Although they didn’t have the budget to buy a bomb detector itself—a single remote scan device costs $240,000 from Israeli company LDS—the company confirmed that their system would work. Eman and Dastan estimate that one system alone could process up to 64,000 cars a day. It would take over a year to check the same number of cars using current techniques.
Eman and Dastan earned the top prize at the science fair, and were awarded medals at the International Environment Sustainability Project Olympiad, an international competition held in June at The Hague.
Eman couldn’t get a visa to Europe but Hassan’s explanation of what it is like to live in fear of terrorism moved the judges to tears and prompted them to expand the scope of the competition, which usually focuses on environmental issues.
The students say 21 companies and the Dutch police approached them about using their system.

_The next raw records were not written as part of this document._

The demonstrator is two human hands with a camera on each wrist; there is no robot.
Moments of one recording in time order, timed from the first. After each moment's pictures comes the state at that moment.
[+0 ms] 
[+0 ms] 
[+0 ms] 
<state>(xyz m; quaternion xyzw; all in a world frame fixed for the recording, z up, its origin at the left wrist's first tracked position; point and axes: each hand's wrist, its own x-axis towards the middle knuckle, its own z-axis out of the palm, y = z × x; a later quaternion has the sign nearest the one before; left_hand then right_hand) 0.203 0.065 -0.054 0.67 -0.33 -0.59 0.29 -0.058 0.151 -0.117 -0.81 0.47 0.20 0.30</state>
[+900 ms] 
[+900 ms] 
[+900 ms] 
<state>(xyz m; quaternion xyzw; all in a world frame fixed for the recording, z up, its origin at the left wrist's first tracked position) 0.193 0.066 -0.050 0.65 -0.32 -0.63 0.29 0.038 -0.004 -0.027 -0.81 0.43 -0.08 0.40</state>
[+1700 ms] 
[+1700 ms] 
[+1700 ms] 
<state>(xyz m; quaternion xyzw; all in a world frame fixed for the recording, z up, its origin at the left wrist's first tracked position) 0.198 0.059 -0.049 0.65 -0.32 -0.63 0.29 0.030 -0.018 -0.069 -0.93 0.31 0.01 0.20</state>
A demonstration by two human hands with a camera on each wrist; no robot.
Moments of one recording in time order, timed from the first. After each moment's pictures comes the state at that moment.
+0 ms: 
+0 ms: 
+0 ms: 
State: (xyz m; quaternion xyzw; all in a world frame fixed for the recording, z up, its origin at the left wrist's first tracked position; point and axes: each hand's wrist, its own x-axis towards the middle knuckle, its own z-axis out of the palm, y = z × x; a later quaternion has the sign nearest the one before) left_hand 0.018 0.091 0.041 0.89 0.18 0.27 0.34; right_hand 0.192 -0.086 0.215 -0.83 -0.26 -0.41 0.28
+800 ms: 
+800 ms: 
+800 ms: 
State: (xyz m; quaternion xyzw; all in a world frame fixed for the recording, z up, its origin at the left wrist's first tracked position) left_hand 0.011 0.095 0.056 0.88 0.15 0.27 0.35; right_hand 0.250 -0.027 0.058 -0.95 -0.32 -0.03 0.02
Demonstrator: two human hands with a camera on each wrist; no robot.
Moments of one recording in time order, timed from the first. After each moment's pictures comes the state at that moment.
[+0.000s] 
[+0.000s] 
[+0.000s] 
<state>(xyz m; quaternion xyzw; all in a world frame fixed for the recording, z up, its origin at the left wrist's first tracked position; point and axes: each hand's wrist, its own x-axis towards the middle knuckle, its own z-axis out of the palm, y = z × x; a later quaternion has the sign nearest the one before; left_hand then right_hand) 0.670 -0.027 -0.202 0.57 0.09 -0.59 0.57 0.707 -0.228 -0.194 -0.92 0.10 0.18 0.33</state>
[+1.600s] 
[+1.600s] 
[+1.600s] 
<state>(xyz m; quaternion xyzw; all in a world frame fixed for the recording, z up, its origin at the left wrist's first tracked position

Competition organizers were shocked that the girls hadn’t already sold the system to the Kurdistan Regional Government.
The two refused all offers from companies, promising that they would bring it to their own government first—free of charge.
“The main point is to save people’s lives,” Eman says.
They also turned down their prize, a trip to Brazil, because the trip might interfere in their studies, and covered all expenses for the project and travel to Europe. Both are as selfless as they are bright: although they are both ambitious young engineers, they defer to their parents about where they will attend university.
Meanwhile faulty bomb detectors are still used in Iraq. In April 2013, A British court sentenced James McCormick to 10 years in jail for fraud for selling a fake bomb detector, the ADE 651, to the Iraqi government and the Kurdish Interior Ministry for $85 million. The device was designed after a sham golf ball detector, and its sale to the government drew accusations of corruption by Aqil Al-Turehi, Inspector General of Iraq’s Interior Ministry, who found the device inoperative as early as 2008.
Thousands have died as a result of bogus detectors, which are inexplicably still at many checkpoints.